**Instructions for the task:**
Would you show every line from the records that holds "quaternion"?

**Excerpted records:**
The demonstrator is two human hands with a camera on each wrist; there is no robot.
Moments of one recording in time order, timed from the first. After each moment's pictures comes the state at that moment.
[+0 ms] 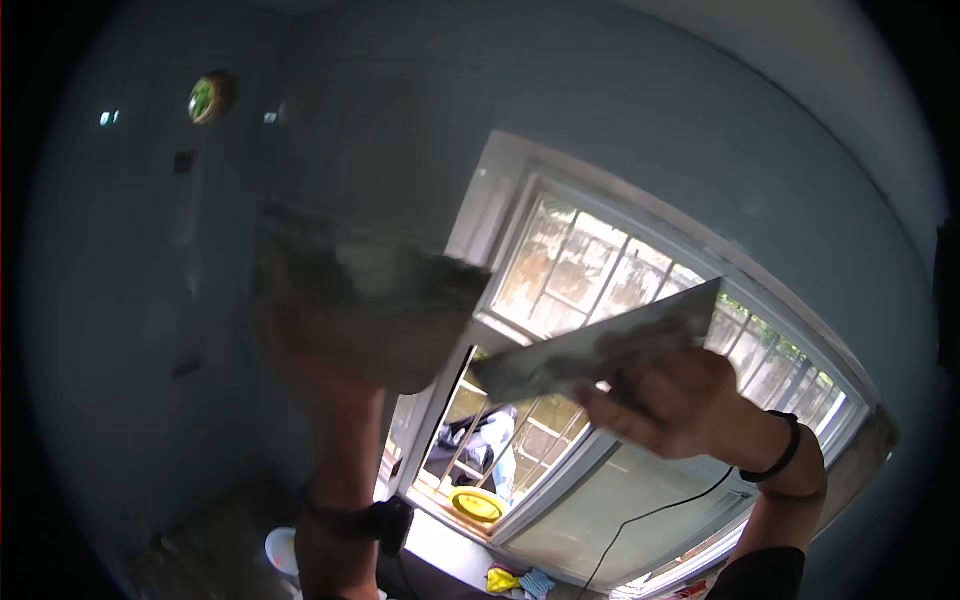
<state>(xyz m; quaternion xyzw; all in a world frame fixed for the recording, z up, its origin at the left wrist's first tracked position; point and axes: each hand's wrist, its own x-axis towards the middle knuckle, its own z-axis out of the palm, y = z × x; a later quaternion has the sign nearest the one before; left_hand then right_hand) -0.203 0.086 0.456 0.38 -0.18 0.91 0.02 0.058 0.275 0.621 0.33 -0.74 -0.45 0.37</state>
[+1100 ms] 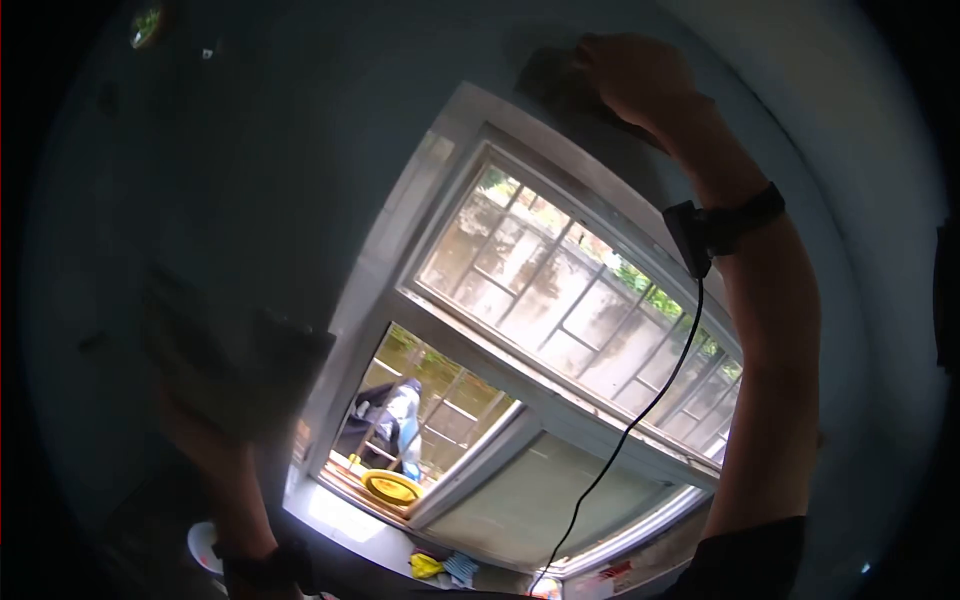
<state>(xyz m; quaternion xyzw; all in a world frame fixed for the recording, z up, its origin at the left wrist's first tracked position) -0.249 0.071 0.308 0.13 0.58 0.63 -0.50 -0.139 0.292 0.821 -0.04 -0.72 -0.61 0.33</state>
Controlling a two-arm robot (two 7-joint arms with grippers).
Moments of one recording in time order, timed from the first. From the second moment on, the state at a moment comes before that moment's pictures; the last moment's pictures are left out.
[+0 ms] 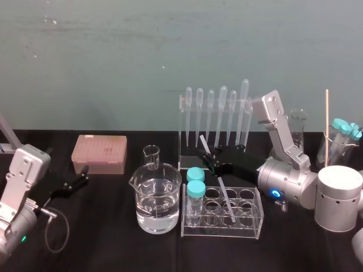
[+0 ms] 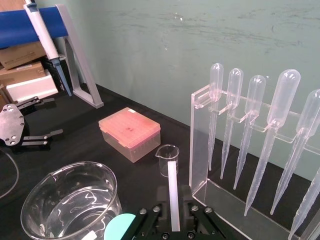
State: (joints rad) left arm -0.20 0.60 0.45 -1.41 -0.25 -0.12 0.03; right arm 0.48 0.38 -0.51 -1.33 0.46 0.27 0.41
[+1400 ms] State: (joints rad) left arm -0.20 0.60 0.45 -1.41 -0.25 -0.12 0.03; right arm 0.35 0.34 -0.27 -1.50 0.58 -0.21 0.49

**Response:**
<state>(xyz m; quaternion xyzw; all in a world frame fixed for the recording, z up, its origin at the left wrist's first tracked position; point and axes: each hand's wrist, its own x-axis towards the middle knuckle, its own z-axis out of the palm, y = z × x; a later quaternion has the sign nearest the one before; left_hand then right_hand) -0.203 0.086 0.456 0.38 -0.18 0.91 0.02 0.058 0.275 0.621 0.33 -0.74 -0.45 0.37</state>
<state>(xyz m; quaternion xyzw; all in a world frame fixed for the recording, z up, its origin at the left wrist's first tracked position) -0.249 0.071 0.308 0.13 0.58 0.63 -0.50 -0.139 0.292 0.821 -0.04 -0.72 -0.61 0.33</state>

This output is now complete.